**Task to complete**
Skip the pictures and copy all the data that follows exactly.

**Input data**

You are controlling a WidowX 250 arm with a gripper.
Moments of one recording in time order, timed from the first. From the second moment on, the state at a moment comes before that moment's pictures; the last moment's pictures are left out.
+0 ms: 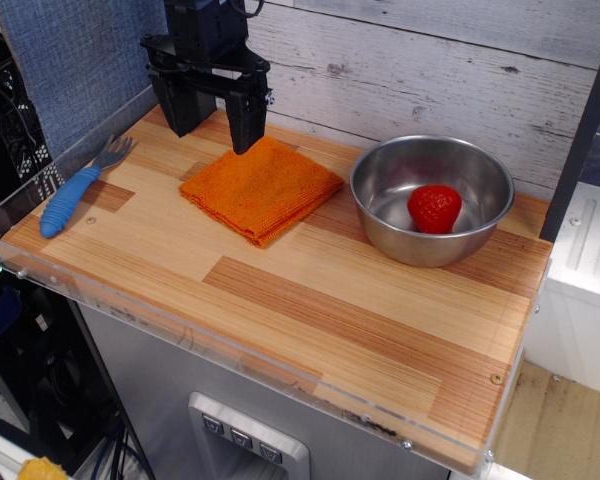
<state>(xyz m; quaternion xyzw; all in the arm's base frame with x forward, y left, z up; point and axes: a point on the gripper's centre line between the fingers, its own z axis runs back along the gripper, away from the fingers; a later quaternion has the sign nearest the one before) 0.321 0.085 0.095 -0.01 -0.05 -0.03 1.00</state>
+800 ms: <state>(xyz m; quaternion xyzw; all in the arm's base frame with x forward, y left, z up) 0.294 0.157 0.064 -0.03 -0.04 0.01 1.00</state>
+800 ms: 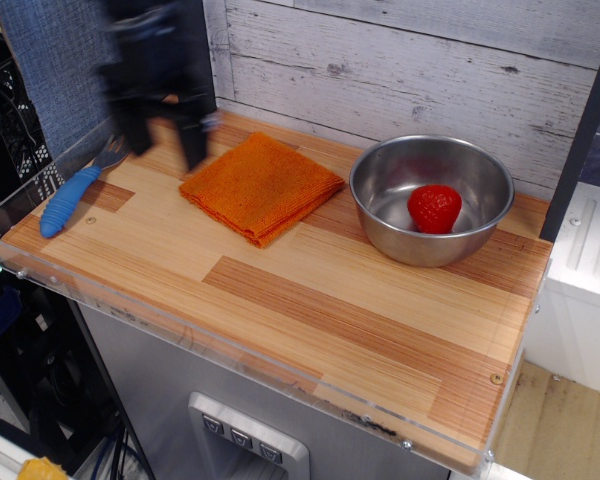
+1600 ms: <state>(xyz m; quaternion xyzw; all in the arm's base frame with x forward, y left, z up) 0.254 0.264 0.029 -0.03 -0.02 0.09 1.00</state>
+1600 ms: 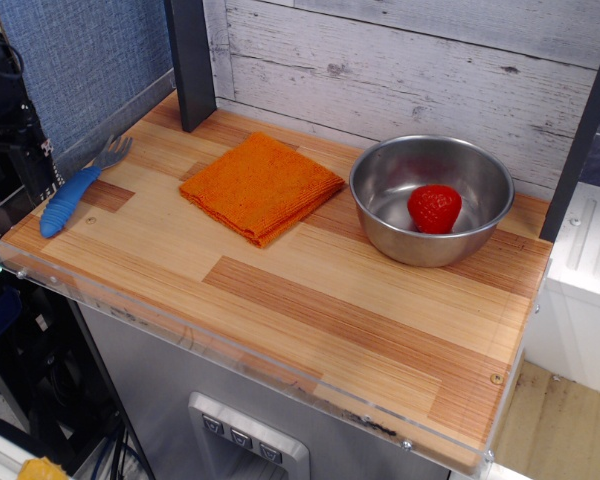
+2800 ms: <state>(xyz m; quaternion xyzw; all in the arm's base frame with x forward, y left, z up) 0.296 0.234 0.037 0.00 0.04 0.04 1.00</state>
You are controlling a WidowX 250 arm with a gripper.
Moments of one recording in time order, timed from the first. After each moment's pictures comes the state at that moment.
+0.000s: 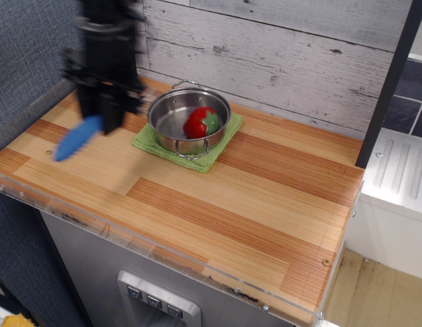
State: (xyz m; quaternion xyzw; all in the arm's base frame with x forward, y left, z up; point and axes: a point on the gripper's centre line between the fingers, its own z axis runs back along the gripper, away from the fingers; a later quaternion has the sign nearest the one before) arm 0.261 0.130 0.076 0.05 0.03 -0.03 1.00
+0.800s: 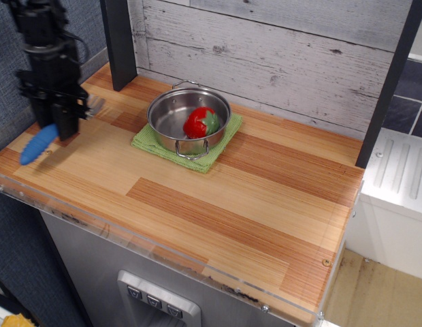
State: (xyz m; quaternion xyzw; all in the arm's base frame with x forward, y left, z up) arm 0.292 0.182 0.022 0.02 0.03 -0.02 1.00
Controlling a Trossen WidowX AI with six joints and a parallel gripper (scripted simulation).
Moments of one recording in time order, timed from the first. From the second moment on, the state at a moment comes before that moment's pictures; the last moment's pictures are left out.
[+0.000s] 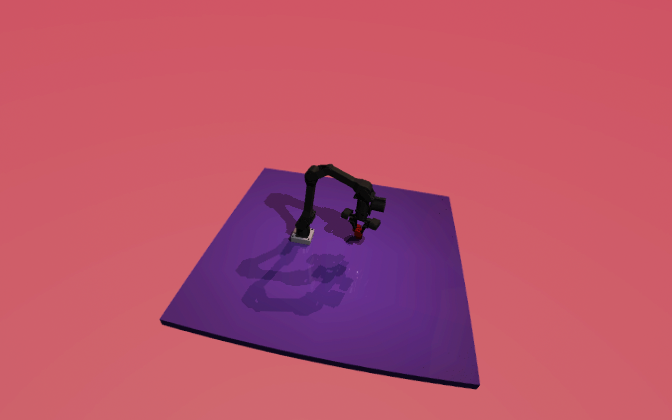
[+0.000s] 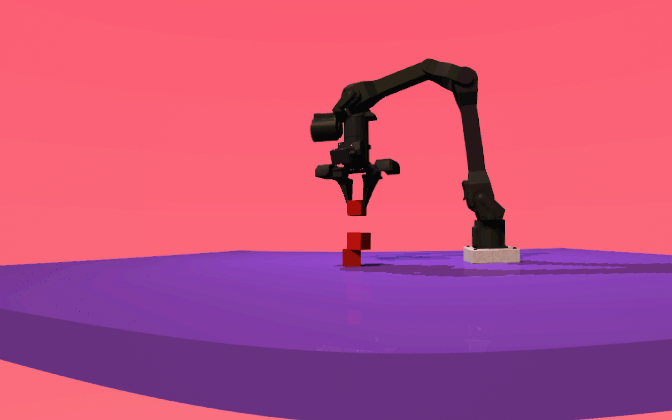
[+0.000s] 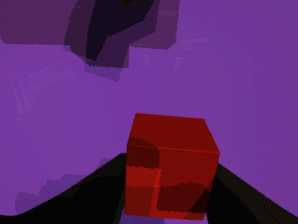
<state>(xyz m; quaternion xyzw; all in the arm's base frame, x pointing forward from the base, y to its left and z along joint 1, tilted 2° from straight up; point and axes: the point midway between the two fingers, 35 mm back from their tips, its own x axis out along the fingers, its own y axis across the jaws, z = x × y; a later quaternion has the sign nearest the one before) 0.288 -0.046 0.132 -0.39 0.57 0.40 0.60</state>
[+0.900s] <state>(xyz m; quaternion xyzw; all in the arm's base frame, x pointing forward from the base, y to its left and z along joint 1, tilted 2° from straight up) 0.298 -0.015 0.135 -0.16 0.67 0.18 0.70</state>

**Output**
You are controlling a WidowX 250 arm with a gripper.
Moments of one recording in time order, timed from the first. From the second moment on, the state at a moment comes before that moment's pictures; the last moment's pictures are left out.
+0 ms: 
<state>(xyz m; quaternion xyzw; all in the arm's base frame with x forward, y left, z up; point and axes: a point on the gripper's centre line between the fingers, its own z axis runs back along the gripper, away from the fingers; a later quaternion has the sign nearest the one before) 0.321 0.085 0.095 -0.01 -0.05 -0.03 1.00</state>
+800 ms: <state>(xyz m; quaternion xyzw; all in the arm's base frame with x forward, y left, z up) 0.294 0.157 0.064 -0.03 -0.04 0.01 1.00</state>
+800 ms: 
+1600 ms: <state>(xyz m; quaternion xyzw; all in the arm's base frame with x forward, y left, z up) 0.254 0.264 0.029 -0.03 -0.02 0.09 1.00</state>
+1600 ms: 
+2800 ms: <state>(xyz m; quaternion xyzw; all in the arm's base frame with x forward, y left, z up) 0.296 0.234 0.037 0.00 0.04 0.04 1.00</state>
You are controlling a WidowX 250 arm with a gripper.
Moments of one recording in time order, timed from the first. After each moment's pictures comes the state at that moment.
+0.000s: 
State: (xyz m; quaternion xyzw; all in the arm's base frame with x forward, y left, z up; point and axes: a point on the gripper's centre line between the fingers, its own z axis runs back along the gripper, away from the fingers; a later quaternion has the sign nearest the one before) arm 0.261 0.130 0.076 0.05 0.03 -0.03 1.00
+0.800s: 
State: (xyz m; quaternion xyzw; all in the arm's base frame with x forward, y left, z up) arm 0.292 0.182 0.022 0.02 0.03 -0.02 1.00
Controlling a Trossen WidowX AI with six joints and a parallel gripper (scripted simulation).
Moments of one recording in time order, timed from the first. From the second moment on, the state at a moment comes before that moment's pictures; the last moment's pictures are left out.
[+0.000s] 
[+0.000s] 
[+0.000s] 
<state>(xyz m; quaternion xyzw; all in the arm's base frame, x pointing forward from the base, y to its left and z along joint 1, tilted 2° from straight up; point and axes: the point midway between the two fingers, 35 mm back from their tips, its own x axis out along the fingers, its own y axis across the jaws, z = x × y; a later quaternion has the sign nearest the one before) 0.288 -0.046 0.132 -0.39 0.57 0.40 0.60</state>
[+0.900s] <state>(xyz m; quaternion xyzw; all in the arm's base frame, x pointing forward from the base, y to its left and z along joint 1, tilted 2° from straight up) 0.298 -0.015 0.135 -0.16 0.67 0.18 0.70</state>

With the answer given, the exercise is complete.